Researchers may soon have the capacity to deliver drugs encapsulated in nanogels. These nanogels have great potential within the pharmaceutical industry and can reduce the side-effects of drugs without reducing effectiveness.
Researchers globally have long been working towards developing nanogels that can encapsulate drugs. These nanogels can contain antibiotics or other classes of drugs, which can then be administered to patients.
Previous studies with nanogels have shown that they reduce the toxicity of drugs without diminishing their effectiveness.
This means that the dose can sometimes even be increased to improve effectiveness or that drugs normally causing excessive side-effects can be used without greater risk.
Now researchers have taken this one step further and shown how the structure of a drug encapsulated in the nanogels affects the rate of release.
“In collaboration with researchers from the University of British Columbia in Vancouver, Canada we previously showed that we could quadruple the amount of an antimicrobial substance that we gave to mice, providing greater effectiveness but without more side-effects. This makes the nanogels an exciting new way of administering drugs. Our latest study shows how to regulate the release of the substances encapsulated in the nanogels,” explains a researcher behind the project, Hanne Mørck Nielsen, Professor, Department of Pharmacy, University of Copenhagen, Denmark.
The research has been published in the Journal of Colloid and Interface Science.
Nanogels are harmless
Nanogels are microfluidic self-assembled soft structures 100–200 nanometres in diameter, which are enabled by controlling the polymers that encapsulate active ingredients, by the actual active ingredient and by the method of preparation.
The polymer used is an octenyl succinic anhydride–modified version of hyaluronic acid, a natural substance that is both biodegradable and known for its beneficial effects in moisturising skin, and it does not harm the human body.
Previous experiments found that the size of the nanogels changed when some types of drugs were encapsulated but not for other drugs.
In the new study, the researchers aimed to find out what determines whether the nanogels change structure or not and the effects.
“The purpose of this research was to show not only that the polymers assemble into a spherical shape that encapsulates a large quantity of peptide but also how this affects the characteristics of the nanogels when even slightly structurally different peptides are encapsulated,” says Hanne Mørck Nielsen.
Peptide characteristics strongly influence nanogel function
The researchers inserted various peptides into the nanogels.
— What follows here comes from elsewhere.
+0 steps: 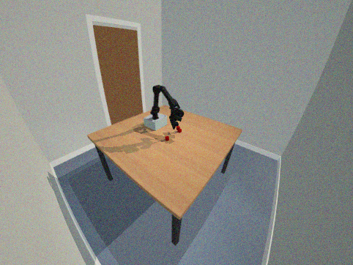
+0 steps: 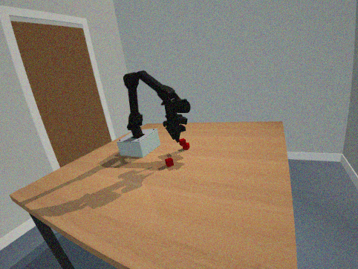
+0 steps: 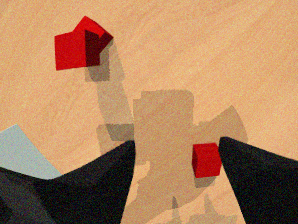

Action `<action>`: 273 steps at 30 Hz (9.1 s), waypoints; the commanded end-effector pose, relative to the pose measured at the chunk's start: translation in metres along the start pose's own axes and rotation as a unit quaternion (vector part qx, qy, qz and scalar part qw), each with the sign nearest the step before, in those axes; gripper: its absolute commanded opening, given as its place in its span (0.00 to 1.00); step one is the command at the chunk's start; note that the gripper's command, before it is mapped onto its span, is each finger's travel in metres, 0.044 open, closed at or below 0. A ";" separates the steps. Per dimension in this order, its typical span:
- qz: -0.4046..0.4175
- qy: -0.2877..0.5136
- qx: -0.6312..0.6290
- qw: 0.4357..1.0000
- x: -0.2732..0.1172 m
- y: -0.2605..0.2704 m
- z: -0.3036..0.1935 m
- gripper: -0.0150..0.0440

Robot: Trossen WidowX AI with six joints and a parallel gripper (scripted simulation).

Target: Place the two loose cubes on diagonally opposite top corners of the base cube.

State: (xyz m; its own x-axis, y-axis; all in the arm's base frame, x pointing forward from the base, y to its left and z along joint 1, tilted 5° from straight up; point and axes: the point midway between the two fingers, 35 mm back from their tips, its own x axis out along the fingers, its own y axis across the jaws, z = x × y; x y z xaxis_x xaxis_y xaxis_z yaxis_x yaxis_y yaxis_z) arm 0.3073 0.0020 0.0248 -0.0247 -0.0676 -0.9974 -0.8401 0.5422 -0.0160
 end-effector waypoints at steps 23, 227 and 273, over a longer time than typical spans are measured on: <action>-0.010 0.001 -0.011 1.000 0.038 -0.050 -0.073 0.70; -0.004 -0.007 0.016 1.000 0.048 0.088 0.110 0.43; -0.005 -0.006 0.016 1.000 0.032 0.088 0.110 0.60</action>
State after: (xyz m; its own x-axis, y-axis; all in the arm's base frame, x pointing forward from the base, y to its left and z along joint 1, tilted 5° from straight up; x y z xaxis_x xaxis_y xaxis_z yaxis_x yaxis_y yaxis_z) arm 0.2897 0.1377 -0.0233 -0.0227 -0.0702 -0.9973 -0.8235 0.5669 -0.0212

Peptides, similar to the somewhat larger proteins, comprise various amino acids in sequence.
The researchers tested many peptides with the same length and charge but with different amino acid sequences, which affected the degree and positioning of the hydrophilic parts of the peptides.
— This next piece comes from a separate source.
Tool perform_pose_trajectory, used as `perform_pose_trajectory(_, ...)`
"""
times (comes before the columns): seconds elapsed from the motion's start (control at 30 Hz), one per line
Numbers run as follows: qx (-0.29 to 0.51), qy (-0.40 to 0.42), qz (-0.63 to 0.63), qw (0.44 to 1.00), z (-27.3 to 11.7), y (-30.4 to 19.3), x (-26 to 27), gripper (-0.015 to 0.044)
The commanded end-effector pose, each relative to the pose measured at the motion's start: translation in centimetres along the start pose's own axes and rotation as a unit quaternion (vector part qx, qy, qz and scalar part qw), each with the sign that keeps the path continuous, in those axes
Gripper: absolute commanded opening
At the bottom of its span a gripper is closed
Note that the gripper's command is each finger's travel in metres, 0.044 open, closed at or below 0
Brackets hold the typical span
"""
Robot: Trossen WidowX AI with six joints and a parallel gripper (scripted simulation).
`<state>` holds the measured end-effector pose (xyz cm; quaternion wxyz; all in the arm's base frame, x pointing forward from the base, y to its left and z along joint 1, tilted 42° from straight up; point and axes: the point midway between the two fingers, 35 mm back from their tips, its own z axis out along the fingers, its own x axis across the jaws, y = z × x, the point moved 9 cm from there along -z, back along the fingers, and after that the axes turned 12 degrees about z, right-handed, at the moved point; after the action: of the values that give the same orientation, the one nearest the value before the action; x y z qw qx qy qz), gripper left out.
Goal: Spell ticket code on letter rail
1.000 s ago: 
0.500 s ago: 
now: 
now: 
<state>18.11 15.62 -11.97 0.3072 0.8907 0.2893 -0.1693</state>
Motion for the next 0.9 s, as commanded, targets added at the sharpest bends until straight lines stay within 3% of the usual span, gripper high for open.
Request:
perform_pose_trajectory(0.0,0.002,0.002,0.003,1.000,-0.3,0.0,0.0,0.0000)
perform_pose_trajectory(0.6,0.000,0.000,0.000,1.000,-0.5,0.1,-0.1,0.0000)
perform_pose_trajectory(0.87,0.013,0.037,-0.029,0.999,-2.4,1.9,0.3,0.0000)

The experiment showed that the size of the nanogels depends strongly on what molecule the researchers encapsulated in them. Some grew and others shrunk. They also differed in how much peptide could fit in each nanogel.
The researchers also used small-angle neutron scattering to determine the structure of each individual nanogel. The main difference was that the more hydrophobic peptides tended to be located internally rather than on the surface of the nanogel. When this happens, the nanogels become smaller.
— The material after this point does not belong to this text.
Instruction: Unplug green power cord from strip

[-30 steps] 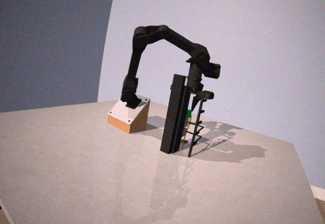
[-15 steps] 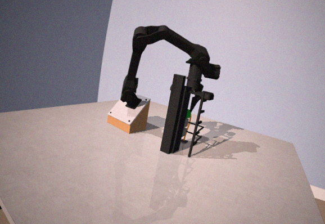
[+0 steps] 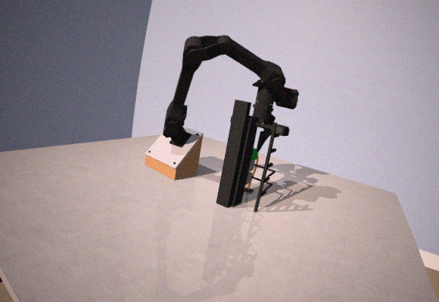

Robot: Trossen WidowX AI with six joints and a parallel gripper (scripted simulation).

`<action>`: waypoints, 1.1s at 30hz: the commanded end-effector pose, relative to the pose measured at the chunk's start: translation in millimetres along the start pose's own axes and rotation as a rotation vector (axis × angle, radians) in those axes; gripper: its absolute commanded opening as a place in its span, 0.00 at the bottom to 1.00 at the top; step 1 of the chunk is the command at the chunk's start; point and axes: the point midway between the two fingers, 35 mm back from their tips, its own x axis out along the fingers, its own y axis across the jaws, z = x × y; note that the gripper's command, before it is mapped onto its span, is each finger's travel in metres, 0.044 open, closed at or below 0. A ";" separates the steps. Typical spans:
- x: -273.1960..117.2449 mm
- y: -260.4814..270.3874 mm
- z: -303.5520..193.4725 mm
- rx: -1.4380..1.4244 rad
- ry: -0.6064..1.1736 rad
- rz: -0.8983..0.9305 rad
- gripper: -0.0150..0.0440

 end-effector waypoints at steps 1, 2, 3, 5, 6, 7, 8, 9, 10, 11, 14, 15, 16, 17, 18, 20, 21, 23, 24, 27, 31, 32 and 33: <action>-6.4 -1.2 20.0 0.000 -0.045 -0.008 0.25; -6.6 -1.3 21.6 0.000 -0.045 -0.009 0.25; -6.9 -1.3 23.3 0.000 -0.045 -0.009 0.25; -7.5 -1.4 26.5 0.000 -0.045 -0.009 0.25; -7.8 -1.5 28.0 0.000 -0.045 -0.009 0.25; -8.2 -1.5 29.6 0.000 -0.045 -0.009 0.25; -8.5 -1.5 31.2 0.000 -0.045 -0.009 0.25; -8.9 -1.4 32.8 -0.001 -0.045 -0.009 0.25; -9.3 -1.4 34.4 -0.001 -0.045 -0.009 0.25; -9.6 -1.3 35.9 -0.001 -0.045 -0.010 0.25; -5.2 -0.8 29.8 -0.003 -0.041 -0.011 0.39; -4.4 -0.7 28.7 -0.003 -0.040 -0.011 0.43; -4.4 -0.7 28.7 -0.003 -0.040 -0.011 0.48; -4.4 -0.7 28.7 -0.003 -0.040 -0.011 0.52; -4.4 -0.7 28.7 -0.003 -0.040 -0.011 0.57; -4.4 -0.7 28.7 -0.003 -0.040 -0.011 0.65; -4.4 -0.7 28.7 -0.003 -0.040 -0.011 0.70; -4.4 -0.7 28.7 -0.003 -0.040 -0.011 0.79; -5.1 -0.9 31.1 -0.003 -0.041 -0.011 0.83; -10.1 -2.0 48.4 -0.003 -0.043 -0.012 0.97; -19.2 -0.5 85.8 -0.003 -0.045 -0.012 1.00; -19.7 -0.2 88.3 -0.002 -0.045 -0.012 1.00; -19.7 -0.2 88.3 -0.002 -0.045 -0.012 1.00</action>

“We also found that the structure of the peptides influences the rate of peptide release from the nanogel. Here, the slightly hydrophobic peptides have slower release kinetics than the just slightly more hydrophilic ones. The results show that one size does not fit all when encapsulating drugs in a nanogel. This knowledge offers better opportunities for better matching peptides with the nanogels to achieve the desired effect,” notes Hanne Mørck Nielsen.
Relevant for insulin and antibiotics
According to Hanne Mørck Nielsen, the study contributes to improving understanding of how nanogels can be used to encapsulate drugs. She says that a slightly more hydrophobic peptide might be useful if you want it to be released slowly in the body to minimise side-effects or to be effective for longer.
For example, this could apply to some types of insulin, for which the desired effect is over several hours or days.
“Using nanogels enables us to adjust the release profile of a drug for a longer-lasting effect or to use a higher dose of it without side-effects. This is the potential, and it may be very important in relation to many types of treatment, including antibiotics, for which a longer-lasting effect of an antibiotic in, for example, the nasal mucosa may be desired. In that situation, the nanogels can release an antibiotic slowly, which both kills the bacteria and keeps them away, without the body being overloaded with the negative effects of a large quantity of antibiotics,” concludes Hanne Mørck Nielsen.